[Supplied data]
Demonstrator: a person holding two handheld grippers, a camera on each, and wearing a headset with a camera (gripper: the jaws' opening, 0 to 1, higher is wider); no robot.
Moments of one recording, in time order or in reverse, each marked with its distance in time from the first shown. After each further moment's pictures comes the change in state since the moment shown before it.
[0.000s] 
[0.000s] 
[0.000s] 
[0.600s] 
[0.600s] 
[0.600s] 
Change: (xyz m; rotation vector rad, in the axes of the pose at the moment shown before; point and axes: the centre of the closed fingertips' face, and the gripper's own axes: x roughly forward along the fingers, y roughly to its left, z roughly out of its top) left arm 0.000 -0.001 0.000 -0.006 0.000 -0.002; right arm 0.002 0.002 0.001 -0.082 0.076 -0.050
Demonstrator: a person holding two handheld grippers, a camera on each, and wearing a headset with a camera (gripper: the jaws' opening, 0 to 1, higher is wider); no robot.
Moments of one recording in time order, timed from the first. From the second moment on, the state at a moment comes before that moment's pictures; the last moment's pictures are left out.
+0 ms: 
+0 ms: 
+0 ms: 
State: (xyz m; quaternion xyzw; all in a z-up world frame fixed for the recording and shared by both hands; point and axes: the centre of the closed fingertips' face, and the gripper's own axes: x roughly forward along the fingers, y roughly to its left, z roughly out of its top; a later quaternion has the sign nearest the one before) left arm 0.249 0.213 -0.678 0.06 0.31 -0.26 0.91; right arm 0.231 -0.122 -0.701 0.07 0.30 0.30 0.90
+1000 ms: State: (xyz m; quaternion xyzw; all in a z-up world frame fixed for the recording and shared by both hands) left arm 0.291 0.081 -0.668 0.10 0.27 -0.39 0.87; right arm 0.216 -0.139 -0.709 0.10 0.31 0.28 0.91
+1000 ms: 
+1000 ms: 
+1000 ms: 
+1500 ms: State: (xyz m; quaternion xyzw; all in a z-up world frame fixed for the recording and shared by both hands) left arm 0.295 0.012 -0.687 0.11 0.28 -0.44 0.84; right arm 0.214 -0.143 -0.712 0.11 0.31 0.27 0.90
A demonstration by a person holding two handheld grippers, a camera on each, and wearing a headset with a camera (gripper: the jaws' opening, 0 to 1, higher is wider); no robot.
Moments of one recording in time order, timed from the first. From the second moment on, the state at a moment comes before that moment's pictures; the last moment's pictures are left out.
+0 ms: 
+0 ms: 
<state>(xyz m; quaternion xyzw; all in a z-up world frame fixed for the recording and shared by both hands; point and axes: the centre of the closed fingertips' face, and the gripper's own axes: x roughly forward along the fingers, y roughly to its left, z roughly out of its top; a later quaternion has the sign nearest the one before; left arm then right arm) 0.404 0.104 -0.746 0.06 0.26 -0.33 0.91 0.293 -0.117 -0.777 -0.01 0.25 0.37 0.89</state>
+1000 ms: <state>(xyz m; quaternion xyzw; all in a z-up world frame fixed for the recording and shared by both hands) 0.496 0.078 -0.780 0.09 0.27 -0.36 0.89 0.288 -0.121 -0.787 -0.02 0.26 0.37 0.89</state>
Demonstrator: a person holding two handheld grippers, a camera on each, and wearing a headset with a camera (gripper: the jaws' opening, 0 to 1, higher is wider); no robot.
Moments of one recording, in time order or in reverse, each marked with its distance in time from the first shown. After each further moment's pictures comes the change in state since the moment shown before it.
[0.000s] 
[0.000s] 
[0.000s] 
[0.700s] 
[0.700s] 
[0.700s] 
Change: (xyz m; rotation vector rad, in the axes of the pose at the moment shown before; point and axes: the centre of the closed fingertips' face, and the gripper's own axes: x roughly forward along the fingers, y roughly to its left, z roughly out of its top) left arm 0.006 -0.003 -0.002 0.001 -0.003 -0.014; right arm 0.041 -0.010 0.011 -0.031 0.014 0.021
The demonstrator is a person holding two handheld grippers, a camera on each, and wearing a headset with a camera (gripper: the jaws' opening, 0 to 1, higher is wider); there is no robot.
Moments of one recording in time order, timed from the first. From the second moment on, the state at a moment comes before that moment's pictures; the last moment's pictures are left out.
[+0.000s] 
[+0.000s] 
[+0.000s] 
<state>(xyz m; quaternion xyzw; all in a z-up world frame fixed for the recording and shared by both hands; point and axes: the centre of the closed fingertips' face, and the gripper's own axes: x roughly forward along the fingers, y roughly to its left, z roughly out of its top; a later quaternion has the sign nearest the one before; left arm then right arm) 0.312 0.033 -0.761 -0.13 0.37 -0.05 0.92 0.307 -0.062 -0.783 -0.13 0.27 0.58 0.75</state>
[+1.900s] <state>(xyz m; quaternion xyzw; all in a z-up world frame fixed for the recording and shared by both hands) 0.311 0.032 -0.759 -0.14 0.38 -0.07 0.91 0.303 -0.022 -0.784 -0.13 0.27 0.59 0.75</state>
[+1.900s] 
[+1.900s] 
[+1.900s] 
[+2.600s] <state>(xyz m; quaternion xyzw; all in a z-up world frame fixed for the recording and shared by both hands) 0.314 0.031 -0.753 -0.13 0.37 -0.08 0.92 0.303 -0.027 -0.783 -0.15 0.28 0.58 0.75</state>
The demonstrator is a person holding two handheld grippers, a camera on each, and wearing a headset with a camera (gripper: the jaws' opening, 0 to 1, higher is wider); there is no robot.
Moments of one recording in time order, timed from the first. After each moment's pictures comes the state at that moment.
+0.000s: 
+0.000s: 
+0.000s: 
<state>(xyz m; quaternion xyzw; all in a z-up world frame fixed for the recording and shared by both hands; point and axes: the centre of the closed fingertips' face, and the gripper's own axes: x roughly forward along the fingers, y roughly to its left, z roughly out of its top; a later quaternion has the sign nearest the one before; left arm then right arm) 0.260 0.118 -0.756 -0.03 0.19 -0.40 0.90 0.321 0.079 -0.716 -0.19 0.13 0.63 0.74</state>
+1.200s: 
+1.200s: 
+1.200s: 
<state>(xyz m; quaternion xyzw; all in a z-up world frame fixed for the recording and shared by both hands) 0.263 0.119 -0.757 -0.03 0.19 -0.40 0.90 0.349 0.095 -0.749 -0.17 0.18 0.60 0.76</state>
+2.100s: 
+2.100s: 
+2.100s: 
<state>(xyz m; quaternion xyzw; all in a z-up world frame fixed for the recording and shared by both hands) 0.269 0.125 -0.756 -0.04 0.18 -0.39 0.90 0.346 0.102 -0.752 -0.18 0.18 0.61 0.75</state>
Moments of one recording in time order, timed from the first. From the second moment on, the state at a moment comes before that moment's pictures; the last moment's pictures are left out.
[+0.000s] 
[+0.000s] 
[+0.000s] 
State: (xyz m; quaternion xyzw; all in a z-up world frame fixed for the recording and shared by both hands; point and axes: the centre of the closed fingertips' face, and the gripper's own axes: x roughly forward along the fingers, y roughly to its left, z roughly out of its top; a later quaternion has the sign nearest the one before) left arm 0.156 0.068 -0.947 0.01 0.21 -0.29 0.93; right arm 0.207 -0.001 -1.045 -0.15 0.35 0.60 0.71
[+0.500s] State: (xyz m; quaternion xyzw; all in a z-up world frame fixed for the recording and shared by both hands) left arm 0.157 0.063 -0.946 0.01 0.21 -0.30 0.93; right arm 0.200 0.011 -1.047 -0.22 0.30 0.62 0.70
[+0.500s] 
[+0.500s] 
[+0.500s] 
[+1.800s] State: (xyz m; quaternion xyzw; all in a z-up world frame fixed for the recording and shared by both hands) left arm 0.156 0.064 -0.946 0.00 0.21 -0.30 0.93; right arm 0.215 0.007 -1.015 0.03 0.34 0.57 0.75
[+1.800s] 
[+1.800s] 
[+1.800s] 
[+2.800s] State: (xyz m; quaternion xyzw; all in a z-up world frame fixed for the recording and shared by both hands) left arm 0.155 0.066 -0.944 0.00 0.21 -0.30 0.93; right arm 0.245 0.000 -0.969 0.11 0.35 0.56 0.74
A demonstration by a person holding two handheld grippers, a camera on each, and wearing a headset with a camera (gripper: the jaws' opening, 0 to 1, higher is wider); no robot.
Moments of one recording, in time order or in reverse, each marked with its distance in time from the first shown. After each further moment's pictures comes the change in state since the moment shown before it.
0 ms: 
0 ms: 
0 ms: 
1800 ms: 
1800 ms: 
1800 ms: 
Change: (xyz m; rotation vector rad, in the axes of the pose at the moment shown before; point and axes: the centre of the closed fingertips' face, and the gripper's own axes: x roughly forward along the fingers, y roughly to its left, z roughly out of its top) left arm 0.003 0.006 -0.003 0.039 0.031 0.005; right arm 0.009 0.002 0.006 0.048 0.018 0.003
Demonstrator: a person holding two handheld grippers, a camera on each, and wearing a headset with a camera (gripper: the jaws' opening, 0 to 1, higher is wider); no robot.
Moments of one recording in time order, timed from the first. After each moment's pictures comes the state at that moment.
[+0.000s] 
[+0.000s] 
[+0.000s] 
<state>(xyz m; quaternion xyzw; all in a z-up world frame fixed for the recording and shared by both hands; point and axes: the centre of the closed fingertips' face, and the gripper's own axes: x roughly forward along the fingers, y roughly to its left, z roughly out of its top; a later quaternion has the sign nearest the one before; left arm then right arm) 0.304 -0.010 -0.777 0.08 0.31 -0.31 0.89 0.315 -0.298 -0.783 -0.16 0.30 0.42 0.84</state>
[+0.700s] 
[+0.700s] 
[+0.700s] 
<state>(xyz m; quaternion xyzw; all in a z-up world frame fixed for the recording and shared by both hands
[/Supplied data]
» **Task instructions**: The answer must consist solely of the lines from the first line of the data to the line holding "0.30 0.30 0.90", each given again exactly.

» **Completed task**:
Demonstrator: a person holding two handheld grippers, a camera on each, and wearing a headset with a camera (gripper: the jaws' opening, 0 to 1, higher is wider); no robot.
Moments of one recording, in time order or in reverse, each marked with its distance in time from the first shown. After each further moment's pictures comes the change in state since the moment shown before it.
[0.000s] 
[0.000s] 
[0.000s] 
[0.600s] 
[0.600s] 
[0.600s] 
Change: (xyz m; rotation vector rad, in the axes of the pose at the moment shown before; point and axes: the centre of the closed fingertips' face, and the gripper's own axes: x roughly forward along the fingers, y roughly to its left, z roughly out of its top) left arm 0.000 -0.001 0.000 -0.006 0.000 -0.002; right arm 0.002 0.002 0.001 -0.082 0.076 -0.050
Demonstrator: a person holding two handheld grippers, a camera on each, and wearing a headset with a camera (gripper: the jaws' opening, 0 to 1, higher is wider); no robot.
Moments of one recording in time order, timed from the first. From the second moment on, the state at a moment comes before that moment's pictures; the last moment's pictures are left out.
+0 ms: 
+0 ms: 
+0 ms: 
State: (xyz m; quaternion xyzw; all in a z-up world frame fixed for the recording and shared by both hands; point and axes: the centre of the closed fingertips' face, and the gripper's own axes: x roughly forward along the fingers, y roughly to its left, z roughly out of its top; a later quaternion has the sign nearest the one before) left arm 0.249 0.213 -0.678 0.06 0.31 -0.26 0.91; right arm 0.231 -0.122 -0.701 0.07 0.30 0.30 0.90

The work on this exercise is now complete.